C Programming – Understanding Bit-Level Endianness

bitbytecendianness

I am learning the union and struct and I wrote the code below. What I do not understand is why the output is different when I change from a little endian to a big endian machine.

My understanding is that endianness is important when you have more than one byte. But I have only 8 bits.

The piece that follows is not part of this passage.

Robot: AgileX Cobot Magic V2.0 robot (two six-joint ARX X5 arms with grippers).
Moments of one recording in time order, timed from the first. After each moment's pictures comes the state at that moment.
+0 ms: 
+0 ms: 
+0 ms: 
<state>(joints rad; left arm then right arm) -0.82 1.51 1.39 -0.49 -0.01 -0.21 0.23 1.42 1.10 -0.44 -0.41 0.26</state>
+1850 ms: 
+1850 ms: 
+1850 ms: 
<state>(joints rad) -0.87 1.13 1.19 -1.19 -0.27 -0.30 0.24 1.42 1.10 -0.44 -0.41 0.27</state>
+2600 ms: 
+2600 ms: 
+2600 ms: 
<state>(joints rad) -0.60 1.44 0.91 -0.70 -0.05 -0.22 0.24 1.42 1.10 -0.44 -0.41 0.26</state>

This code is not portable at this time and I want to understand how to make it portable. I would like to avoid detecting the endianness or using bit shifting techniques. I know about htonX functions but I do not think that applies here.

    #include <stdio.h>

    int main()
    {
      typedef union {
        struct {
          unsigned char b0:1;
          unsigned char b1:1;
          unsigned char b2:1;
          unsigned char b3:1;
          unsigned char b4:1;
          unsigned char b5:1;
          unsigned char b6:1;
          unsigned char b7:1;
        } bits;
        unsigned char byte;
      } HW_Register;

      HW_Register reg;
      reg.byte = 3;

      printf("%d %d %d %d %d %d %d %d\n", 
        reg.bits.b0,
        reg.bits.b1,
        reg.bits.b2,
        reg.bits.b3,
        reg.bits.b4,
        reg.bits.b5,
        reg.bits.b6,
        reg.bits.b7);

      printf("%d\n",reg.byte);
      printf("Size of reg.byte: %d\n", sizeof(reg.byte));
    }

Best Answer

The order in which bit fields are placed in an integer is independent of the order in which bytes are placed in an integer. Both are implementation details. That is generally not a problem, because memory is only byte addressable, and all hardware preserves the value of a byte during transmissions.

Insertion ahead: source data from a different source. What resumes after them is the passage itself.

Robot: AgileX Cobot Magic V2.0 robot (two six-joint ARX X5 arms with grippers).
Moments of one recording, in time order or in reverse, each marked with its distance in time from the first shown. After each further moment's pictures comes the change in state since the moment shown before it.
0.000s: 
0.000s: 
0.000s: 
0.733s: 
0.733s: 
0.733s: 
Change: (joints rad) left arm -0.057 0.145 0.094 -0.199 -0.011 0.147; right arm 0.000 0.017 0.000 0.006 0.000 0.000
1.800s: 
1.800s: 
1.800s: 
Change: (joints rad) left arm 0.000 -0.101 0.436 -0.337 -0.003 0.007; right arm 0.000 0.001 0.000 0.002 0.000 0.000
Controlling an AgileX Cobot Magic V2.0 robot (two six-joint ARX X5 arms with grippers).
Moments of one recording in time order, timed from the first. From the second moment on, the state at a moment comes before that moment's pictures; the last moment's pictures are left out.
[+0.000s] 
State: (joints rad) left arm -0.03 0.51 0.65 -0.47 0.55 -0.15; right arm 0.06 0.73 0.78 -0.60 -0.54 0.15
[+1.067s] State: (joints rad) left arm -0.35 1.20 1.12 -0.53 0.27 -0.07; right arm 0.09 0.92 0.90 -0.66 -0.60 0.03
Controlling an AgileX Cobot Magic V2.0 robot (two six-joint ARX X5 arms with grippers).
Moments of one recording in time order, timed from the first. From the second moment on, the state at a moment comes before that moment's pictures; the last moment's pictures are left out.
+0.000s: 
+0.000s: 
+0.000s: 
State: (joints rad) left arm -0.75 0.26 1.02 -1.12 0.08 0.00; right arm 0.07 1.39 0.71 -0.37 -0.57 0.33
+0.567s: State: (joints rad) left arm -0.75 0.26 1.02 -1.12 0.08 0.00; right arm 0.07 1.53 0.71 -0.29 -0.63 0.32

Yet, while bit and byte ordering are theoretically independent of each other, CPU documentations tend to number the bits in the same order as they number the bytes: X86 documentation will refer to the least significant bit as bit 0, while Power documentation will refer to the most significant bit as bit 0. Your compiler writers seem to have chosen the same numbering as the respective documentation.

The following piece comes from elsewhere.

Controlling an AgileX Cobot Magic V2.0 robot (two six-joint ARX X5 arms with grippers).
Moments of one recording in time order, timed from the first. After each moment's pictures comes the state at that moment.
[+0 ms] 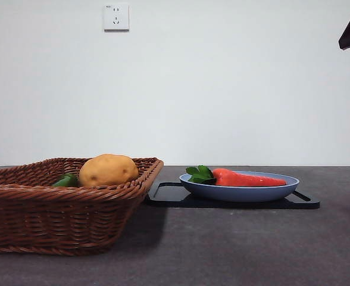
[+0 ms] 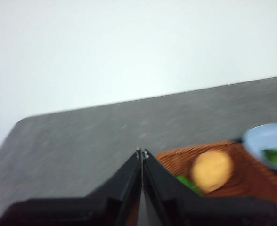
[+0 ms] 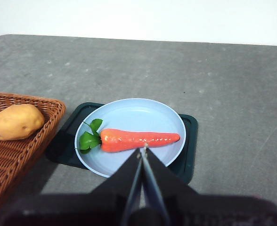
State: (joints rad) left arm -0.22 0.18 0.52 -0.43 -0.09 0.06; right arm 0.67 0.58 0.51 -0.24 0.39 0.15
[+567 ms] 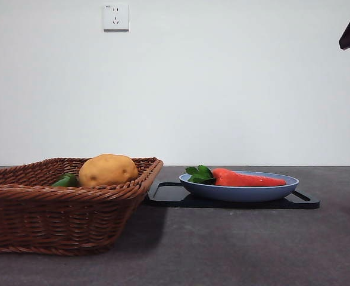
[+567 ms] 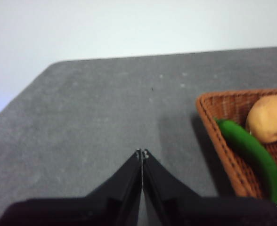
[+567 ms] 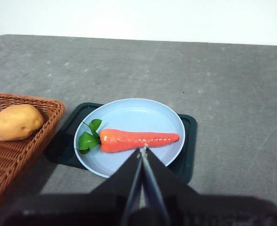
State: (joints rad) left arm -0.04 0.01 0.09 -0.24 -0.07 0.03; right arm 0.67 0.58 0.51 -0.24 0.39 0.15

As such, your only hope of achieving portability, is to do the bit fiddling yourself, defining a flags variable and a bunch of constants to set/mask the respective bits:

const unsigned char kBit0 = 1 << 0,
                    kBit1 = 1 << 1,
                    kBit2 = 1 << 2,
                    kBit3 = 1 << 3,
                    kBit4 = 1 << 4,
                    kBit5 = 1 << 5,
                    kBit6 = 1 << 6,
                    kBit7 = 1 << 7,

unsigned char reg = 3;
printf("%d %d %d %d %d %d %d %d\n",
    !!(reg & kBit0),
    !!(reg & kBit1),
    !!(reg & kBit2),
    !!(reg & kBit3),
    !!(reg & kBit4),
    !!(reg & kBit5),
    !!(reg & kBit6),
    !!(reg & kBit7));

This numbers the bits in little endian fashion, irrespective of the machine. If you want big endian numbering, just define your constants accordingly.